Friday 6 November 2009

These Things Take Time for Cunning Linguists - from October 2009's Hullfire (who said I had to upload in chronological order?)

Hull's Drama Department is definitely not playing it safe this month.

There is a wealth of plays that the Drama Department could choose to perform, classics that have been tried and tested (and done to death) or well-known, safe favourites that are hard to get wrong onstage. But University is a place to learn, to develop, to be brave and daring, to innovate. Rather than take an easy option with an established writer, the Department is giving its stage to two new, young student writers who will also direct their work.

At the end of October, Samuel Lannacombe Oliver's These Things Take Time will play alongside Thomas E. Peel's Cunning Linguists [later changed to The Various Voices of a Cunning Linguist] as a double-bill. Both shows will run each night, one after the other, which presents its own set of challenges to the casts and crew.
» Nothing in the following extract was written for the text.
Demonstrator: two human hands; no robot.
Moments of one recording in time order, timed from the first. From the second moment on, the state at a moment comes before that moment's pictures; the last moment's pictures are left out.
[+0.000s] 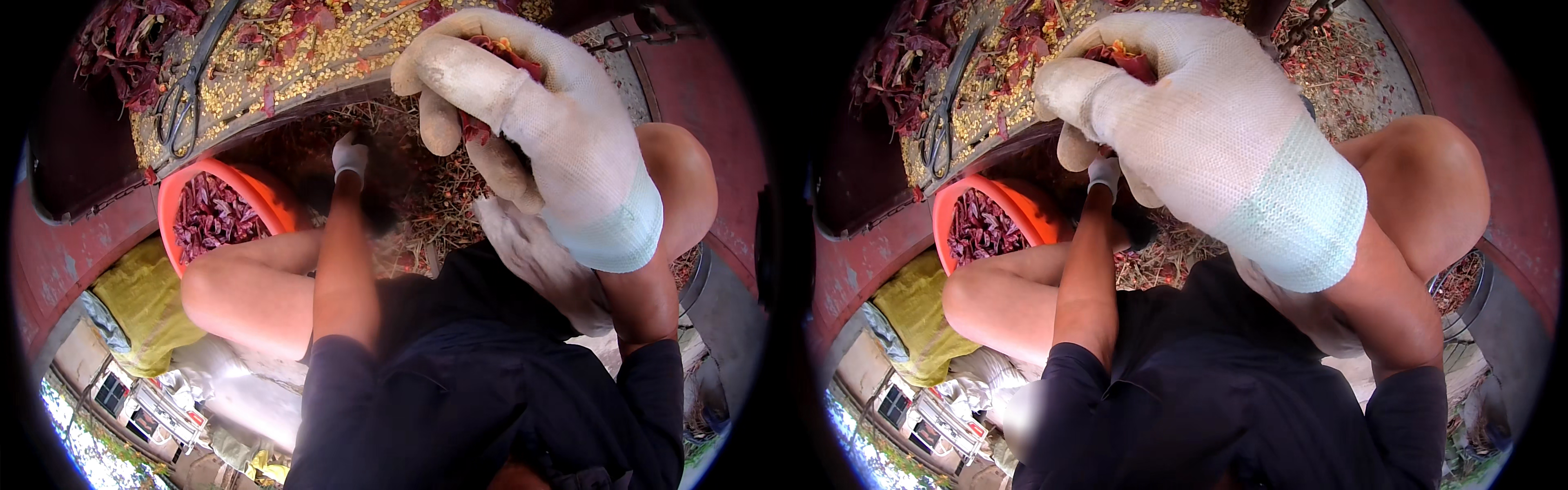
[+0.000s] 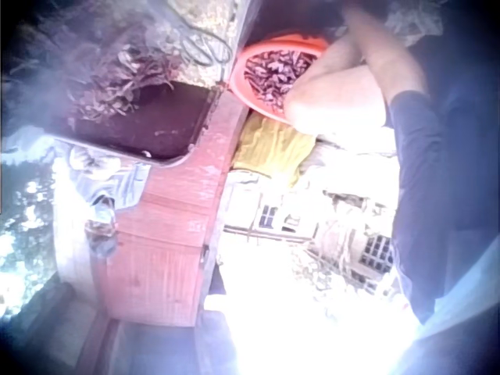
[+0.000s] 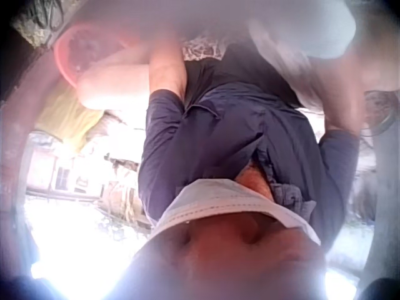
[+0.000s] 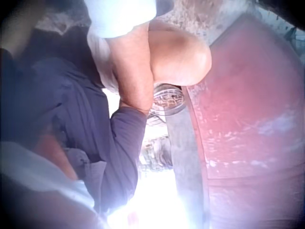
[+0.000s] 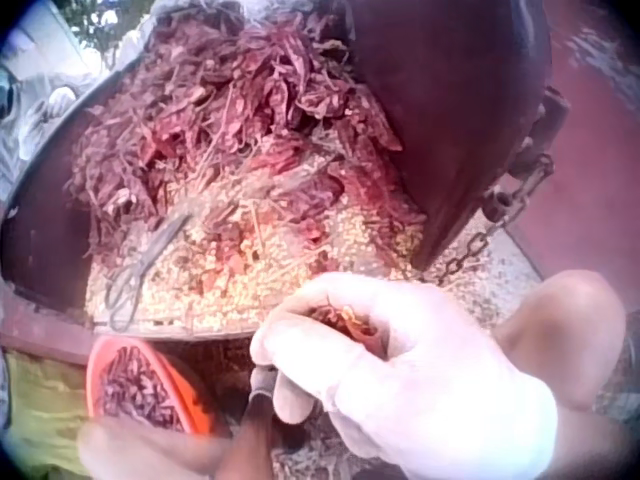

Most challenging for Oliver is condensing his full-length play down to an hour: “I'd already finished the script before I was given the slot, and it was over an hour long. so I've had to do a lot of cutting. I've got rid of bits I quite liked, but the constant re-reading does mean I've cut bits that were rubbish and put in better bits.” Sharing the performance space each night means that both shows are low on set and have a split budget – two challenges Peel highlights along with saying that “the pressure is on due to the fact that we have written the scripts - the buck stops with us as writers and directors.”

Oliver sums up his play as being about “struggling to write, girls and weird friends”. It centres on Lloyd Karamazov, a TV writer hired to spice up a show's failing second series, and earned Oliver a First in the Scriptwriting Module – so it must be good! He quotes as inspiration things like Jeffrey Brown's 'Girlfriend' trilogy, Mary Chase's Harvey, Fear of Projection, The Goon Show, High Fidelity, Brief Encounter, The Philadelphia Story, Kind Hearts and Coronets, All About Eve and Buster Keaton films. Style-wise, it's an “amalgamation of all the things that inspired me when writing the play. So I hope that the final performance will be a mix of all the styles I've enjoyed, in an exciting and accessible way. Oh, and there's some creative swearing.”

Peel's play is harder to pin down, “I think my play's called Cunning Linguists, I say 'think', as it hasn't named itself yet. My friend suggested Cunning Linguists which seemed witty enough, but perhaps one day it will stop its tantrum and tell me what it wants to be called.” As the plot revolves around not a love triangle but a 'love scribble' and manipulation of language – using language as an “art form that very few people take the trouble to master” - with healthy doses of sex and lust, that seems a very appropriate title. Say it quickly and spot the innuendo in a phrase that's about wordplay – like a pun within a pun. It's inspired by things like “ Wilde, G.B Shaw, pre-Raphealites, aestheticism, Terry Pratchett, Johnny Cooper Clarke, Morrissey, Simon Armitage and films like Rebel Without a Cause, West Side Story, Johnny Got His Gun, The Great Escape, Pygmalion/My Fair Lady.”

Both writers have drawn on a little autobiographical material for their plays – Peel describing his as “basically the two voices in my head put into a story.” One is “driven, knows not what he wants but that he wants something different from everybody else” while the other is “ racked by insecurities, he is repressed but only by himself, and feels like he is an echo inside his own skin.” Alongside such characters, it's easy to see why Peel claims his script “shits on the liberal types in the same sentence as the conservative types.” Oliver's gentler, lightly self-deprecating approach means that his play avoids being “boring and full of awkward misunderstandings and tentative accidents (like my own life)” by being “exciting and full of awkward misunderstandings and tentative accidents (unlike my own life) with amusing characters and the like.”

I asked both men why we should go and see their double bill. Peel says that one of his characters can “bring societal conventions and norms and throw them on their head - he has some odd views which are bound to cause controversy, especially with you ladies.” Then there's “seeing a monkey-hanger (a Hartlepoolian) in a thong, the best chat-up line in the world, the worst puns in the world, being able to tell me exactly what you thought about it after over a pint, and if all goes to plan the longest beer-funnel you will probably ever see” not to mention the after-show party.

Oliver answered: “a theatrical double bill is quite a unique experience. One ticket: two plays. Isn't that nice? These Things Take Time should be seen because it's good fun. a quick-paced romp through all the little trials and tribulations we face from friendly colleagues, aggravating co-workers, pretty strangers and wishful fantasies. Also, I have a very good-looking cast and there may be partial nudity...which is always a seller.”

Both shows have already been learning curves for their writers, which means they've achieved part of their purpose. The final part is for them to entertain the masses, you lot. So, an opportunity to take in some culture, to support not only the learning of fellow students but also their future careers, and some possible nudity (which always perks an evening up). Add in an after-show party on the Saturday, and this could be a perfect student night out.